ASSIGNED TASK
Go through the listing below and retype exactly the lines starting at the one with "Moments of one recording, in" and ending at the one with "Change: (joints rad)", skipping pictures.

EXTRACTED MATERIAL
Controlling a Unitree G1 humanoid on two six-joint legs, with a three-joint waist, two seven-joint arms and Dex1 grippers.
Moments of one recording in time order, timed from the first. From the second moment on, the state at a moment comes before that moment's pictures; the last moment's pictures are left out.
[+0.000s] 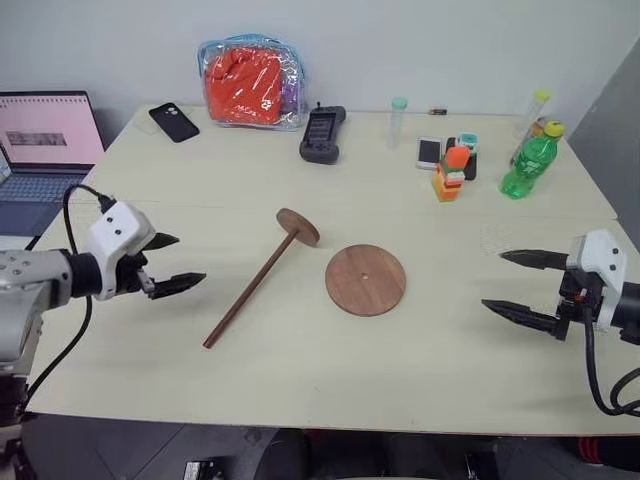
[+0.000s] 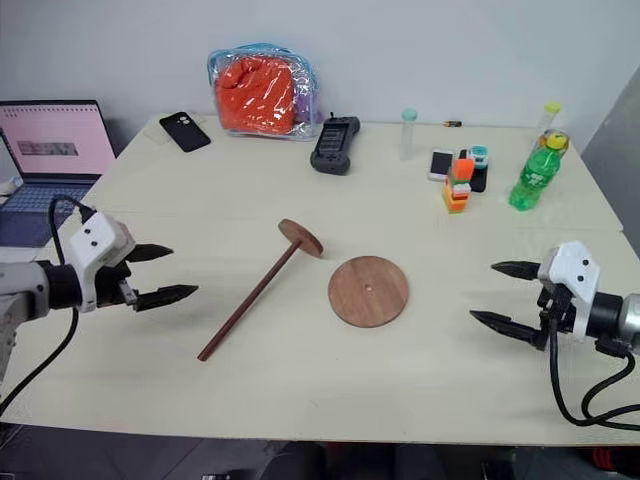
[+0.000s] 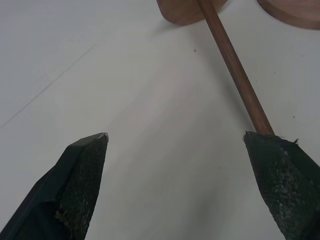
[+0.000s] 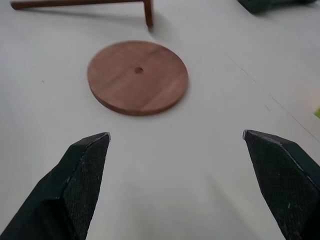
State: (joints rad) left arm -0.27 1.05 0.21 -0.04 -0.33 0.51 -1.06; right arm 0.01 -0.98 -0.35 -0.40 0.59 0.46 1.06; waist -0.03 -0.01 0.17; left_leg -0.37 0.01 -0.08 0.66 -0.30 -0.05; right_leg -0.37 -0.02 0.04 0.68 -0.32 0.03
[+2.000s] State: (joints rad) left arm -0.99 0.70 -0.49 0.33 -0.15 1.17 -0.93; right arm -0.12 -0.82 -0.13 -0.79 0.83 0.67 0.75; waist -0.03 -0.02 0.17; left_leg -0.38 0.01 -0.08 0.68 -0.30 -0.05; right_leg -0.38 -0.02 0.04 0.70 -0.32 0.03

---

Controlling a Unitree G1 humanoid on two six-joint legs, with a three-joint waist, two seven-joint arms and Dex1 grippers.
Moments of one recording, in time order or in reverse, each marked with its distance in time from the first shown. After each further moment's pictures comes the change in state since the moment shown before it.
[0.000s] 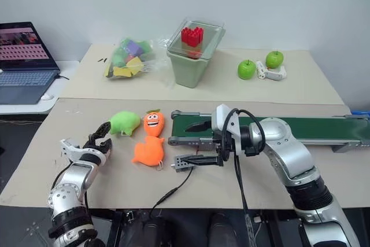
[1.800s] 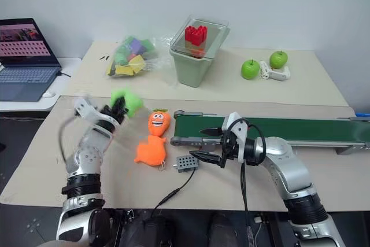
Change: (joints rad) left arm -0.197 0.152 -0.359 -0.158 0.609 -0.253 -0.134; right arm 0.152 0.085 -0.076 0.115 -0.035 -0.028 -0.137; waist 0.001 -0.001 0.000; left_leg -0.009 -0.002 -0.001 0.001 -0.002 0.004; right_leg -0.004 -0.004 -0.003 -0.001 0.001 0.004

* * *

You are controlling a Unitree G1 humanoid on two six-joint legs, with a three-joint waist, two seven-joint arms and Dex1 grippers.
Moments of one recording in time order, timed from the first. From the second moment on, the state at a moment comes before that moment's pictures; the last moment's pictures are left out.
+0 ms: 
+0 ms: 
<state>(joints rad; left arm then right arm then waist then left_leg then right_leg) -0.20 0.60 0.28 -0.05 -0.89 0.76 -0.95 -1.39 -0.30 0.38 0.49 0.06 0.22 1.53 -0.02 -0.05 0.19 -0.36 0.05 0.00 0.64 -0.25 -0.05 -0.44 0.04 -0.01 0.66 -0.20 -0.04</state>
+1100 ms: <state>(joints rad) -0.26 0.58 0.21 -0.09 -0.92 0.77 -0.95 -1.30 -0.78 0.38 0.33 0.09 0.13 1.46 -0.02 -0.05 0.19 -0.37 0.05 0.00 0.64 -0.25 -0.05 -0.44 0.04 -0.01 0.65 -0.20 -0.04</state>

TASK SOLUTION
Moments of one recording, in time order or in reverse, each marked with its distance in time from the first shown. After each further moment's pictures comes the change in state since the moment shown before it.
[0.000s] 
[1.800s] 
Change: (joints rad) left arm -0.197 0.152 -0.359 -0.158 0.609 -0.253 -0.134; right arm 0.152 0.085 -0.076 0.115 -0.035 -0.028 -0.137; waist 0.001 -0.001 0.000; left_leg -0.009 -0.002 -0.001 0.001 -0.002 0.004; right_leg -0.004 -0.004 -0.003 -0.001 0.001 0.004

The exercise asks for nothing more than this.